■ WORK ORDER ■
Print the records again, matching each line exactly.

■ SOURCE DATA ■

--- START ---

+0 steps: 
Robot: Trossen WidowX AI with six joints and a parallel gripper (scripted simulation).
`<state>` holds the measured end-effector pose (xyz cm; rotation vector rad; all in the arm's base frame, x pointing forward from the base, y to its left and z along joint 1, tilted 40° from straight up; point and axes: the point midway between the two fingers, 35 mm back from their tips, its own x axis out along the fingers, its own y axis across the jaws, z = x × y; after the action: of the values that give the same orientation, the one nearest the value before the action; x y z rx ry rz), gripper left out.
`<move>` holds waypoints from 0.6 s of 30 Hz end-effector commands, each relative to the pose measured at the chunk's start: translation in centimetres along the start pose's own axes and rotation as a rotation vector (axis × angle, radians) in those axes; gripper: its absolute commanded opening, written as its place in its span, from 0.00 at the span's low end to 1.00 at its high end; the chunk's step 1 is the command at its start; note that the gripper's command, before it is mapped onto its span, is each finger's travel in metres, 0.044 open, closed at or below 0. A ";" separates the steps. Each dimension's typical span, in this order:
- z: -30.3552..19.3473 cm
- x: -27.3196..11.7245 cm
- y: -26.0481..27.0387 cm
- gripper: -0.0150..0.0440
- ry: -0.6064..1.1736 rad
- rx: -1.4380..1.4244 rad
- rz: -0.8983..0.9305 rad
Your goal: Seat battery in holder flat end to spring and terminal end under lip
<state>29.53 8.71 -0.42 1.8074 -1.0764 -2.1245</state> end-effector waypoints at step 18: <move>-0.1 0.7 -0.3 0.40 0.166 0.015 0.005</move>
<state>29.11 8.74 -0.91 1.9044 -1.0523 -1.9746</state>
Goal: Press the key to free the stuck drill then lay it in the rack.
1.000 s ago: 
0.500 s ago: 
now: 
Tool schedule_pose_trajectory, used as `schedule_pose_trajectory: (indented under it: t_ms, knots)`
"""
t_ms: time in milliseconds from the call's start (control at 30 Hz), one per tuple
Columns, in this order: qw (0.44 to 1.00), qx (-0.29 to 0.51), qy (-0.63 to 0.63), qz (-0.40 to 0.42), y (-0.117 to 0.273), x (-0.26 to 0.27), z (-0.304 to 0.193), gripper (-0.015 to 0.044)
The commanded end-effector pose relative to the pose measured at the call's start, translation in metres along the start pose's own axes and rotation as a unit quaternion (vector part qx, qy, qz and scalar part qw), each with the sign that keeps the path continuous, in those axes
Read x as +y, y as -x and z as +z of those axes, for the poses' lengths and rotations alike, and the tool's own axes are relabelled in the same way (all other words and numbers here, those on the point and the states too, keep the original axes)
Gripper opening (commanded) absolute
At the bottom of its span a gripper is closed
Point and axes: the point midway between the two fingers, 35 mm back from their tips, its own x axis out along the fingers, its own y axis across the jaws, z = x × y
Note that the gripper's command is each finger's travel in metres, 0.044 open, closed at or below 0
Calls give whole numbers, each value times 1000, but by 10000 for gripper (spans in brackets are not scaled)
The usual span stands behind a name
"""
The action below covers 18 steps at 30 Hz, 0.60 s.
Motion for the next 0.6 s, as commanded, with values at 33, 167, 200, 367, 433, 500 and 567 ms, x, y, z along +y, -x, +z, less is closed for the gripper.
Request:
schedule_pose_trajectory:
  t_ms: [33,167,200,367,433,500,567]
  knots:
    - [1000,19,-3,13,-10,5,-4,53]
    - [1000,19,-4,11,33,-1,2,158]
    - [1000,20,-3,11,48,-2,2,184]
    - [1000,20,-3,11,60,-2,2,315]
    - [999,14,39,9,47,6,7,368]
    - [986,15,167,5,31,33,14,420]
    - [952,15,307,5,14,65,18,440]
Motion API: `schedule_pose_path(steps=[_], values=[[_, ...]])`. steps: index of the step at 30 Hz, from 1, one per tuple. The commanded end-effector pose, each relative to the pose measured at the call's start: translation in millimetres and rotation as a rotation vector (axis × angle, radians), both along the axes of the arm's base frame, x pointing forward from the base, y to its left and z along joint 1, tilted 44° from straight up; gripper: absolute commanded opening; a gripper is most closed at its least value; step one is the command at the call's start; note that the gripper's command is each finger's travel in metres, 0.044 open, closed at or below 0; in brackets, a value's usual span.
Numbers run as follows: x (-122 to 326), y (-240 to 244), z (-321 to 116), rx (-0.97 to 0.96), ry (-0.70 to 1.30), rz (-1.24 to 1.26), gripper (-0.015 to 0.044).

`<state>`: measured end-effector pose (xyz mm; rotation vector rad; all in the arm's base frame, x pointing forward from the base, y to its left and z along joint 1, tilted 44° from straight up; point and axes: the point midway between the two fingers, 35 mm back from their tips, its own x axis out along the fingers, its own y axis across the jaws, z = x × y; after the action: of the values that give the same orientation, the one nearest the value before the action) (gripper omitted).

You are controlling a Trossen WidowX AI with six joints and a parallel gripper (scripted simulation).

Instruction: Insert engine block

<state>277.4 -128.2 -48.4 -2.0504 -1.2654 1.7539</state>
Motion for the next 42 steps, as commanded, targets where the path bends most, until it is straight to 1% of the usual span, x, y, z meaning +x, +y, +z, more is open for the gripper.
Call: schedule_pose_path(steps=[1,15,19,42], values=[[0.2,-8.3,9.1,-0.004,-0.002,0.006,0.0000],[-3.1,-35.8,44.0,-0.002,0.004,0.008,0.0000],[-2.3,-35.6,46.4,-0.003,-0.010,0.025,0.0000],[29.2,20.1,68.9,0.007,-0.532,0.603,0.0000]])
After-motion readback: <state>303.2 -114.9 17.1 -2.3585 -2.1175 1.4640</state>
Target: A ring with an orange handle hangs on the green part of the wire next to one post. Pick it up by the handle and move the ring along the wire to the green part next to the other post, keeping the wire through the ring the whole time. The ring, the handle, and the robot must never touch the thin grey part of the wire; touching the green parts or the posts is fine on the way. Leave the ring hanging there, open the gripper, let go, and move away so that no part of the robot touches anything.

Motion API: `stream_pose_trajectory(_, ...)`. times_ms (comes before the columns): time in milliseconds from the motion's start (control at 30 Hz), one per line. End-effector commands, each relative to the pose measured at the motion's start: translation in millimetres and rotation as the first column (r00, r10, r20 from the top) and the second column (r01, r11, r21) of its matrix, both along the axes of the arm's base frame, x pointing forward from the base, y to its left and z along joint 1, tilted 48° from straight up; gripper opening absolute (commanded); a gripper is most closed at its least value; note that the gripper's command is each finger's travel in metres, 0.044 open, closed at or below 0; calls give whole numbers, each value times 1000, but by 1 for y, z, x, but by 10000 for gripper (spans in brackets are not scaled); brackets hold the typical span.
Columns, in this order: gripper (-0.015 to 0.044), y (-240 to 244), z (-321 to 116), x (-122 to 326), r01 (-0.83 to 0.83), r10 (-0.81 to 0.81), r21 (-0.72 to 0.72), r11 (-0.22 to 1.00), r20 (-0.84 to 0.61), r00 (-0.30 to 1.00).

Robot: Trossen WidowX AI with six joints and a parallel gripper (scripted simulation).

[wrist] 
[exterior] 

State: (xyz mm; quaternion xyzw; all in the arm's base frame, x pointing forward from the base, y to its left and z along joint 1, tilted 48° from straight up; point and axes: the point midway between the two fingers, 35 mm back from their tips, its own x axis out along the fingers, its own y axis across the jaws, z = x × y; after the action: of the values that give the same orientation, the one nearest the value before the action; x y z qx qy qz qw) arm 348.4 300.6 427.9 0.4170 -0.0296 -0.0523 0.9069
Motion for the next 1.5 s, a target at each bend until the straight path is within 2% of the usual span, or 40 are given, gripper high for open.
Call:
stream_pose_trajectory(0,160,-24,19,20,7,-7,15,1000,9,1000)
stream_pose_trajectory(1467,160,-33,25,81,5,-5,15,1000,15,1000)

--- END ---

■ YOUR RESPONSE ■
+0 steps: 
Robot: Trossen WidowX AI with six joints and a parallel gripper (scripted simulation).
`<state>` holds the measured end-effector pose (xyz cm; rotation vector rad; all in the arm's base frame, x pointing forward from the base, y to its left and z along joint 1, tilted 40° from straight up; point and axes: the point midway between the two fingers, 35 mm back from their tips, its own x axis out along the fingers, its own y axis across the jaws, z = x × y; after the action: of the values that give the same orientation, the one nearest the value before the action; x y z rx ry rz), gripper left out.
`<move>` holds waypoints from 0.6 s of 30 Hz end-effector commands, each relative to the pose measured at the chunk's start: translation in centimetres along the start pose's own axes and rotation as a rotation vector (axis × angle, radians) in those axes; gripper: its absolute commanded opening, written as its place in its span, from 0.00 at the span's low end to 1.00 at its high end; the chunk's step 1 is the command at its start; note that the gripper's command, before it is mapped onto its span, is each finger's travel in metres, 0.044 open, closed at or below 0. A ";" separates the steps. Each dimension's typical span, in this order:
- z: -30.3552..19.3473 cm
- x: -27.3196..11.7245 cm
- y: -26.0481..27.0387 cm
- gripper: -0.0150..0.0440
- ry: -0.6064..1.1736 rad
- rx: -1.4380..1.4244 rad
- rz: -0.8983..0.9305 rad
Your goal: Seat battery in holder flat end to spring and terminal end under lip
<state>29.53 8.71 -0.42 1.8074 -1.0764 -2.1245</state> end-effector waypoints at step 18: <move>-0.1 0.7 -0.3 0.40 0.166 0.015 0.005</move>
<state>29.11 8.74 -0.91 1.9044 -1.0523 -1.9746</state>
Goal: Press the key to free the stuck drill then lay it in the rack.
1.000 s ago: 
0.500 s ago: 
now: 
Tool schedule_pose_trajectory, used as `schedule_pose_trajectory: (indented under it: t_ms, knots)`
"""
t_ms: time in milliseconds from the call's start (control at 30 Hz), one per tuple
Columns, in this order: qw (0.44 to 1.00), qx (-0.29 to 0.51), qy (-0.63 to 0.63), qz (-0.40 to 0.42), y (-0.117 to 0.273), x (-0.26 to 0.27), z (-0.304 to 0.193), gripper (-0.015 to 0.044)
The commanded end-effector pose relative to the pose measured at the call's start, translation in metres along the start pose's own axes and rotation as a unit quaternion (vector part qx, qy, qz and scalar part qw), each with the sign that keeps the path continuous, in those axes
Read x as +y, y as -x and z as +z of those axes, for the poses' lengths and rotations alike, and the tool's own axes are relabelled in the same way (all other words and numbers here, those on the point and the states too, keep the original axes)
Gripper opening (commanded) absolute
At the bottom of its span a gripper is closed
Point and axes: the point midway between the two fingers, 35 mm back from their tips, its own x axis out along the fingers, its own y axis across the jaws, z = x × y
Note that the gripper's command is each finger's travel in metres, 0.044 open, closed at or below 0
Calls give whole numbers, each value times 1000, but by 10000 for gripper (spans in brackets are not scaled)
The usual span stands behind a name
"""
The action below covers 18 steps at 30 Hz, 0.60 s.
Motion for the next 0.6 s, as commanded, with values at 33, 167, 200, 367, 433, 500 and 567 ms, x, y, z along +y, -x, +z, less is closed for the gripper.
Request:
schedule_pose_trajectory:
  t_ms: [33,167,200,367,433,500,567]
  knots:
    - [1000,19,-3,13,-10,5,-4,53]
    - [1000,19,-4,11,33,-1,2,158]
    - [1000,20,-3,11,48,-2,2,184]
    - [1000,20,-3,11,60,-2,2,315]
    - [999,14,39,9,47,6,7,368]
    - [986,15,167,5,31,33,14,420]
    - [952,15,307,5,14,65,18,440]
Motion API: `schedule_pose_path(steps=[_], values=[[_, ...]])`. steps: index of the step at 30 Hz, from 1, one per tuple. The commanded end-effector pose, each relative to the pose measured at the call's start: translation in millimetres and rotation as a rotation vector (axis × angle, radians), both along the axes of the arm's base frame, x pointing forward from the base, y to its left and z along joint 1, tilted 44° from straight up; gripper: absolute commanded opening; a gripper is most closed at its least value; step one is the command at the call's start; note that the gripper's command is each finger's travel in metres, 0.044 open, closed at or below 0; in brackets, a value's usual span.
Numbers run as follows: x (-122 to 326), y (-240 to 244), z (-321 to 116), rx (-0.97 to 0.96), ry (-0.70 to 1.30), rz (-1.24 to 1.26), gripper (-0.015 to 0.044).

`<state>`: measured end-effector pose (xyz mm; rotation vector rad; all in the arm's base frame, x pointing forward from the base, y to its left and z along joint 1, tilted 44° from straight up; point and axes: the point midway between the two fingers, 35 mm back from their tips, its own x axis out along the fingers, its own y axis across the jaws, z = x × y; after the action: of the values that give the same orientation, the one nearest the value before the action) (gripper omitted).

You are controlling a Trossen WidowX AI with six joints and a parallel gripper (scripted simulation).

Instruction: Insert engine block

<state>277.4 -128.2 -48.4 -2.0504 -1.2654 1.7539</state>
Motion for the next 42 steps, as commanded, targets where the path bends most, until it is straight to 1% of the usual span, x, y, z meaning +x, +y, +z, more is open for the gripper.
Call: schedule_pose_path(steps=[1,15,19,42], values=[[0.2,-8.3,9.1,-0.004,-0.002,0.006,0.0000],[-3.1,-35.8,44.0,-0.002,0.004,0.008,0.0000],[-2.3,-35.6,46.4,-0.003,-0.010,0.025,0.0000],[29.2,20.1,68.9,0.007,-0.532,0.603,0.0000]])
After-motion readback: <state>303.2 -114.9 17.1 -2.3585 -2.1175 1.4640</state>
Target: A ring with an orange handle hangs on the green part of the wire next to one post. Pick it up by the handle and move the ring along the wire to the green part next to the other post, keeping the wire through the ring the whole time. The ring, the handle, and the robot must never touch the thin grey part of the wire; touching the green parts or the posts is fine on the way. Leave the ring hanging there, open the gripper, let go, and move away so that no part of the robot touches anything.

Motion API: `stream_pose_trajectory(_, ...)`. times_ms (comes before the columns): time in milliseconds from the motion's start (control at 30 Hz), one per line. End-effector commands, each relative to the pose measured at the motion's start: translation in millimetres and rotation as the first column (r00, r10, r20 from the top) and the second column (r01, r11, r21) of its matrix, both along the axes of the arm's base frame, x pointing forward from the base, y to its left and z along joint 1, tilted 48° from straight up; gripper opening absolute (commanded); a gripper is most closed at its least value; note that the gripper's command is each finger's travel in metres, 0.044 open, closed at or below 0; calls give whole numbers, each value times 1000, but by 1 for y, z, x, but by 10000 for gripper (spans in brackets are not scaled); brackets hold the typical span.
Columns, in this order: gripper (-0.015 to 0.044), y (-240 to 244), z (-321 to 116), x (-122 to 326), r01 (-0.83 to 0.83), r10 (-0.81 to 0.81), r21 (-0.72 to 0.72), r11 (-0.22 to 1.00), r20 (-0.84 to 0.61), r00 (-0.30 to 1.00).

Robot: Trossen WidowX AI with six joints and a parallel gripper (scripted simulation).

[wrist] 
[exterior] 

State: (xyz mm; quaternion xyzw; all in the arm's base frame, x pointing forward from the base, y to its left and z along joint 1, tilted 48° from straight up; point and axes: the point midway between the two fingers, 35 mm back from their tips, its own x axis out along the fingers, its own y axis across the jaws, z = x × y; after the action: of the values that give the same orientation, the one nearest the value before the action; x y z qx qy qz qw) arm 348.4 300.6 427.9 0.4170 -0.0296 -0.0523 0.9069
Motion for the next 1.5 s, a target at each bend until the straight path is within 2% of the usual span, or 40 are given, gripper high for open.
Call:
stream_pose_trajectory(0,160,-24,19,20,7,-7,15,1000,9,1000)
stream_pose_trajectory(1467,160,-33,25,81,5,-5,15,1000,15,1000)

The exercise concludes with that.